§ **TO DO**: Nothing in the data should be left out or altered when it is retyped.

§ **ENTRIES SHOWN**:
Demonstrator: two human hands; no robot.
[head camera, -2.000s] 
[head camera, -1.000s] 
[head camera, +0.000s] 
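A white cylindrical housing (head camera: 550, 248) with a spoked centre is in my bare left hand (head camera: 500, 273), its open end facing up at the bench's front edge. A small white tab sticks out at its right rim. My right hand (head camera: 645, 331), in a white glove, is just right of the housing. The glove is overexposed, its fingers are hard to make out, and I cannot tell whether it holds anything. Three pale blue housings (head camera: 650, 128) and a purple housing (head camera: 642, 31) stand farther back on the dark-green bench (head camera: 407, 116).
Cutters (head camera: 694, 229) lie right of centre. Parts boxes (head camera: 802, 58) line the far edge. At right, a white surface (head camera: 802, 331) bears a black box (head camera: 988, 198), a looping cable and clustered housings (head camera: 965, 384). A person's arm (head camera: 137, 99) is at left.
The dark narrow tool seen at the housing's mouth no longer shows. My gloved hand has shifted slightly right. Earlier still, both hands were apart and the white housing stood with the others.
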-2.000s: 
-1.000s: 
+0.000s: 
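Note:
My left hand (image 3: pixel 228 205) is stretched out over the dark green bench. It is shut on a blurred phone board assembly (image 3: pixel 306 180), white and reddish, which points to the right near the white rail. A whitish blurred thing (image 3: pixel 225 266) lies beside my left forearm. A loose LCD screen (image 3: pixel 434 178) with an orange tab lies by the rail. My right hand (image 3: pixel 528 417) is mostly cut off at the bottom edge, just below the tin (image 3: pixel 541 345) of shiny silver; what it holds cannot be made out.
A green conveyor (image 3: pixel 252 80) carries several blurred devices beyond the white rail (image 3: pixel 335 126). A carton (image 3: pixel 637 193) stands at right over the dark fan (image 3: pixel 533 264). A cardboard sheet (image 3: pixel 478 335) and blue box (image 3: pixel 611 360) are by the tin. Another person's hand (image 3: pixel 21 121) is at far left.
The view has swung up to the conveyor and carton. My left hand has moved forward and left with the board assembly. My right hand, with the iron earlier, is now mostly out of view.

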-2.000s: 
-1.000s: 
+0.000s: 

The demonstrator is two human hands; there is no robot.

§ **RESULT OF THE EXERCISE**:
Demonstrator: two human hands; no robot.
[head camera, -2.000s] 
[head camera, -1.000s] 
[head camera, +0.000s] 
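A white cylindrical housing (head camera: 550, 248) with a spoked centre is in my bare left hand (head camera: 500, 273), its open end facing up at the bench's front edge. A small white tab sticks out at its right rim. My right hand (head camera: 645, 331), in a white glove, is just right of the housing. The glove is overexposed, its fingers are hard to make out, and I cannot tell whether it holds anything. Three pale blue housings (head camera: 650, 128) and a purple housing (head camera: 642, 31) stand farther back on the dark-green bench (head camera: 407, 116).
Cutters (head camera: 694, 229) lie right of centre. Parts boxes (head camera: 802, 58) line the far edge. At right, a white surface (head camera: 802, 331) bears a black box (head camera: 988, 198), a looping cable and clustered housings (head camera: 965, 384). A person's arm (head camera: 137, 99) is at left.
The dark narrow tool seen at the housing's mouth no longer shows. My gloved hand has shifted slightly right. Earlier still, both hands were apart and the white housing stood with the others.
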-2.000s: 
-1.000s: 
+0.000s: 
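Note:
My left hand (image 3: pixel 228 205) is stretched out over the dark green bench. It is shut on a blurred phone board assembly (image 3: pixel 306 180), white and reddish, which points to the right near the white rail. A whitish blurred thing (image 3: pixel 225 266) lies beside my left forearm. A loose LCD screen (image 3: pixel 434 178) with an orange tab lies by the rail. My right hand (image 3: pixel 528 417) is mostly cut off at the bottom edge, just below the tin (image 3: pixel 541 345) of shiny silver; what it holds cannot be made out.
A green conveyor (image 3: pixel 252 80) carries several blurred devices beyond the white rail (image 3: pixel 335 126). A carton (image 3: pixel 637 193) stands at right over the dark fan (image 3: pixel 533 264). A cardboard sheet (image 3: pixel 478 335) and blue box (image 3: pixel 611 360) are by the tin. Another person's hand (image 3: pixel 21 121) is at far left.
The view has swung up to the conveyor and carton. My left hand has moved forward and left with the board assembly. My right hand, with the iron earlier, is now mostly out of view.
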
-2.000s: 
-1.000s: 
+0.000s: 

The demonstrator is two human hands; there is no robot.

The output has been given in full.